» **TASK ITEM**: Could the entries below be retyped exactly and in full?

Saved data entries
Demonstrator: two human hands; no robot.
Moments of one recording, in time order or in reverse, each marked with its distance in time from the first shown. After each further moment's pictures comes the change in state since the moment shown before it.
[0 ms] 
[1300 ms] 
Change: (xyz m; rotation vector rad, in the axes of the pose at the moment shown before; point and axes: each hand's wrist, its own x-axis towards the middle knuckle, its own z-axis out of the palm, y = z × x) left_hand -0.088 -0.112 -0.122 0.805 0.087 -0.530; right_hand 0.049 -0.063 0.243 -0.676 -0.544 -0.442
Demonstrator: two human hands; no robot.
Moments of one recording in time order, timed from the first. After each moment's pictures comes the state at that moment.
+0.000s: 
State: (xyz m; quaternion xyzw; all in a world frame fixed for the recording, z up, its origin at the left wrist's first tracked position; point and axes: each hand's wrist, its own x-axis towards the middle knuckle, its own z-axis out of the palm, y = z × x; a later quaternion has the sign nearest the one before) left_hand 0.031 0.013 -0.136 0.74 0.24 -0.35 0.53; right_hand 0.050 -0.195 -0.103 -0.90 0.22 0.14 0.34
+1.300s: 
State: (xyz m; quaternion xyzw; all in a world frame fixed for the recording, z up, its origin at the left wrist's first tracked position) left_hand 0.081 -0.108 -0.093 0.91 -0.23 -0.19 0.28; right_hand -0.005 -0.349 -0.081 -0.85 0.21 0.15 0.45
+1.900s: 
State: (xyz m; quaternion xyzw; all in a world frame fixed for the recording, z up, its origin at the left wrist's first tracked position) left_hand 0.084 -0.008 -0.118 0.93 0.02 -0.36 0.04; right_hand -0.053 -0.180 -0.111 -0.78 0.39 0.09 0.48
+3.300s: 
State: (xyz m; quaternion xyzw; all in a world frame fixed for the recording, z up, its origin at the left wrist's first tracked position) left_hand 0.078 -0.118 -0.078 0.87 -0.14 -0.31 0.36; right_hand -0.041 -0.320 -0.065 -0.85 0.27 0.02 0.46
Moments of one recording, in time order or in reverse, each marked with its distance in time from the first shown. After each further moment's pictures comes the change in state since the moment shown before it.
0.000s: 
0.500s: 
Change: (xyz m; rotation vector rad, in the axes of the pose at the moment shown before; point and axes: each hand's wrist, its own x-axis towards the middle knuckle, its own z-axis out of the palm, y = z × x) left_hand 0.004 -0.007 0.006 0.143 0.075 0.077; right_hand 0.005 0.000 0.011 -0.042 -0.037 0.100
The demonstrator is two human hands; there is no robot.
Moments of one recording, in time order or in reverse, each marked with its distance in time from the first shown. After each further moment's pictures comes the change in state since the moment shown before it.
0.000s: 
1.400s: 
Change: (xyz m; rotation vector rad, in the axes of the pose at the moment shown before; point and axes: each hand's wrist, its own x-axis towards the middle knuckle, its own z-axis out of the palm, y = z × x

» **TASK SOLUTION**:
Demonstrator: two human hands; no robot.
Moments of one recording, in time order or in reverse, each marked with its distance in time from the first shown. After each further moment's pictures comes the change in state since the moment shown before it.
[0 ms] 
[1300 ms] 
Change: (xyz m; rotation vector rad, in the axes of the pose at the moment shown before; point and axes: each hand's wrist, its own x-axis towards the middle knuckle, its own z-axis out of the palm, y = z × x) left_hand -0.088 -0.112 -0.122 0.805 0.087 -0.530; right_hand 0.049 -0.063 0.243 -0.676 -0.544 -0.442
Demonstrator: two human hands; no robot.
Moments of one recording in time order, timed from the first. After each moment's pictures comes the state at that moment.
+0.000s: 
State: (xyz m; quaternion xyzw; all in a world frame fixed for the recording, z up, its origin at the left wrist's first tracked position; point and axes: each hand's wrist, its own x-axis towards the middle knuckle, its own z-axis out of the palm, y = z × x; a later quaternion has the sign nearest the one before) left_hand 0.031 0.013 -0.136 0.74 0.24 -0.35 0.53; right_hand 0.050 -0.195 -0.103 -0.90 0.22 0.14 0.34
+1.300s: 
State: (xyz m; quaternion xyzw; all in a world frame fixed for the recording, z up, its origin at the left wrist's first tracked position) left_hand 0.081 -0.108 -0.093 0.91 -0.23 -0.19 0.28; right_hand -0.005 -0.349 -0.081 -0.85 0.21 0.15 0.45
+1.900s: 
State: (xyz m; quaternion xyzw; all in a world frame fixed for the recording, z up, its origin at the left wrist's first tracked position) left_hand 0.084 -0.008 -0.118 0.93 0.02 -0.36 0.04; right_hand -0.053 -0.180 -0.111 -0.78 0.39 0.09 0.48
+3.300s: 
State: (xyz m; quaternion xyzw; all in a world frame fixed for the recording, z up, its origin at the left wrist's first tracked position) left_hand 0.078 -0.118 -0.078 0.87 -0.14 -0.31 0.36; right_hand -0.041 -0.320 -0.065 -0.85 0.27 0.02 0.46
Moments of one recording, in time order or in reverse, each marked with its distance in time from the first shown. After each further moment's pictures comes the change in state since the moment shown before it.
0.000s: 
0.500s: 
Change: (xyz m; rotation vector rad, in the axes of the pose at the moment shown before; point and axes: each hand's wrist, its own x-axis towards the middle knuckle, its own z-axis out of the palm, y = z × x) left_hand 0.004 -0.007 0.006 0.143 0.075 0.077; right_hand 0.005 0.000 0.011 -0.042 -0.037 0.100
The demonstrator is two human hands; there is no robot.
Moments of one recording, in time order or in reverse, each marked with its distance in time from the first shown. After each further moment's pictures comes the change in state since the moment shown before it.
0.000s: 
1.400s: 
Change: (xyz m; rotation vector rad, in the axes of the pose at the moment shown before; point and axes: each hand's wrist, its own x-axis towards the middle knuckle, its own z-axis out of the palm, y = z × x

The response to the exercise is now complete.